The following figure shows the block diagram of the bfloat16 (BF) vector datapath. It shares the 8 x 8 multipliers with half of the integer datapath along with additional blocks for floating point exponent compute and mantissa shifting and normalization.

To reduce the accumulation feedback loop, multiple accumulator registers are used to allow back-to-back floating-point MAC instructions.

The BF and FP mantissa shift unit shifts down each of the 128 multiplier lanes and the 2 x 16 accumulator lanes. The accumulator unit supports addition/subtract/negate of accumulator registers in a single-precision FP32 format. The FP normalization unit handles the cases where the mantissa coming from the post-adder is negative and if the mantissa is outside the acceptable range.

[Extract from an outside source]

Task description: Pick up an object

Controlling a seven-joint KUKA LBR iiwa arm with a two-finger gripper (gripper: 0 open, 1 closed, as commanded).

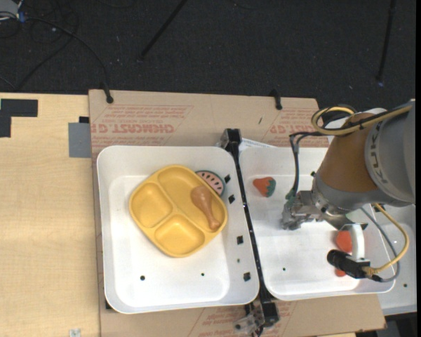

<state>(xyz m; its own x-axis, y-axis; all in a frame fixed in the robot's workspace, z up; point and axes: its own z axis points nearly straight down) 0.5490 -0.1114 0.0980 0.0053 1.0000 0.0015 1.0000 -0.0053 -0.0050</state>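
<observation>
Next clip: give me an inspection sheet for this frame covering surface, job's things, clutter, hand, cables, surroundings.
Surface: two shallow white bins, left bin and right bin, on a cardboard sheet.
Job's things: yellow divided plate in the left bin with a chicken drumstick toy lying on it; watermelon slice toy at the plate's far edge; strawberry toy and an orange-red object, partly hidden, in the right bin.
Clutter: nothing seen.
Hand: hand low over the right bin; finger state unclear.
Cables: yellow and black cables on the arm; black cables on the floor.
Surroundings: wooden benchtop, dark floor.
</observation>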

The AIE-ML supports several vector element-wise functions for the bfloat16 format. These functions include a vector comparison, minimum, and maximum. They operate in an element-wise fashion comparing two vectors. The separate fixed-point vector add/compare unit is extended to handle the floating-point elementary function.

The floating-point unit can issue events that correspond to standard floating-point exceptions and the status registers keep track of the events. There are eight exception bits per floating-point functional unit. The exceptions are (from bit 0 to 7): zero, infinity, tiny (underflow), huge (overflow), inexact, huge integer, and divide-by-zero. Of the eight exceptions, tiny, huge, invalid, and divide-by-zero can be converted into an event that can be broadcast to the AIE-ML array interface and then sent to the PS/PMC as an interrupt.

Denormalized numbers are not supported by the AIE-ML floating-point data path.